The disadvantage is as much material as it is psychic. We need jobs to survive, especially in the US, where high quality health insurance is dependent on having a job that offers it. I have multiple sclerosis. My wife has asthma and post-COVID cardiac issues. I keep going to work. I dread the planner. I dread holes in my clothes; I'm re-learning how to sew and am experimenting with sashiko techniques for mending. I dread "AI" discourse because as soon as I say "I think it should be illegal to make a chatbot that tells kids to kill themselves and I also think the mass non-consensual creation of LLMs and insertion of them into products was morally wrong and the data centers should be incinerated" people at work think I'm being "extreme." I write, but it's never enough. Everything always feels like a precipice.

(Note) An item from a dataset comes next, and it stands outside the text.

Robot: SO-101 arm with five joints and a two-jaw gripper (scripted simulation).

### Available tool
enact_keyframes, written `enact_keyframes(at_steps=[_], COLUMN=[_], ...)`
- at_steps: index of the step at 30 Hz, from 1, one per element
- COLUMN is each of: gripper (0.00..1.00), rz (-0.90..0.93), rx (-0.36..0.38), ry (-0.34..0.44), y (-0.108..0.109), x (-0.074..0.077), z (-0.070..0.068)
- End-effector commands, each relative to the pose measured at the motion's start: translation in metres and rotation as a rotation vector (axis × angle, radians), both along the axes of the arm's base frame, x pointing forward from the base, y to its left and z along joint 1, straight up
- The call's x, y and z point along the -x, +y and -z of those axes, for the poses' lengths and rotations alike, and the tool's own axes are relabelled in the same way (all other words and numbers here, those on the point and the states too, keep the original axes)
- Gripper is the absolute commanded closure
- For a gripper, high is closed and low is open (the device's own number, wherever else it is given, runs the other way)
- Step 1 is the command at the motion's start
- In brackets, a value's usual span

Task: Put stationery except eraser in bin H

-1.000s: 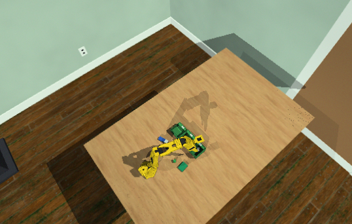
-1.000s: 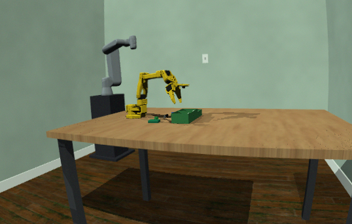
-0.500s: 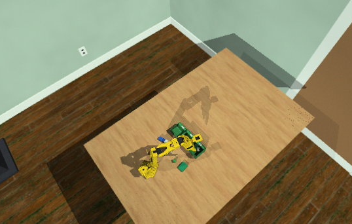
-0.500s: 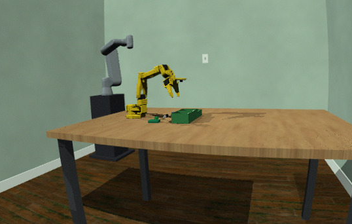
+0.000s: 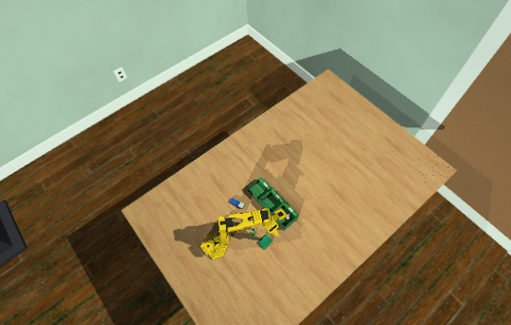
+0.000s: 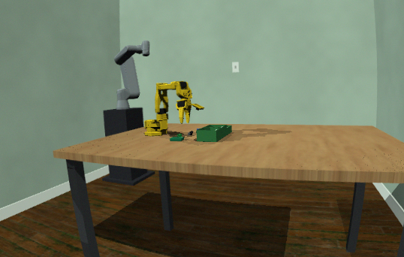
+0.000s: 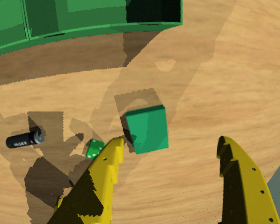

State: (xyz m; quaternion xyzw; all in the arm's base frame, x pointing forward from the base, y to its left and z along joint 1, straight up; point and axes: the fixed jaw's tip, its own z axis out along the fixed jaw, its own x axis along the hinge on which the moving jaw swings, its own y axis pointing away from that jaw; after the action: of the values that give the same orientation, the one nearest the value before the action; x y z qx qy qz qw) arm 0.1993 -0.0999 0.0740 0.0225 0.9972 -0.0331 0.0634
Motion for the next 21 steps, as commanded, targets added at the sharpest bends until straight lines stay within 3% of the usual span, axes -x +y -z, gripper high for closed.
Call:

I wrote this after sitting down with my planner this morning and realizing I still don't have anything to put in it. After December 1st, I won't have an excuse anymore. Maybe the lesson here is that I ought to continue to do things that feel important even when they don't feel good, because it doesn't look like "feeling good" is going to be on the upswing anytime soon. But, as Self Esteem wrote on her fuck-you-I'm-great 2021 album Prioritise Pleasure, on the title track:
I got a feeling
The timе is now to start accepting
Everything I messed up
All the fucked up shit I did thinking it would make me happy
Very little of it did, really
And it happened lately
As I willed a sunset to go quickly
Always thinking what next
Never have I just enjoyed the moment happening right now
I've never known how
This album (really, all of Self Esteem's output) came into my 30s with me and helped me give myself permission to enjoy them despite the fact that they've been almost entirely characterized by global and domestic disaster and unrest and a not-insignificant amount of personal or emotional strife. But I do prioritize pleasure now, including in the sense that we can and should derive pleasure from service and kindness to others. Pleasure and happiness are sometimes the product of work and intentionality. Sometimes, if you want something to feel good, you have to make it that way. In terms of finding things to write in my planner – I have to do this on purpose. And maybe I should continue to find more things to do that do please me. I cannot stress enough that right now, pleasure is a radical act, especially pleasure in service to others. Do something. Write it in your planner. It's not much, but at least it's honest work.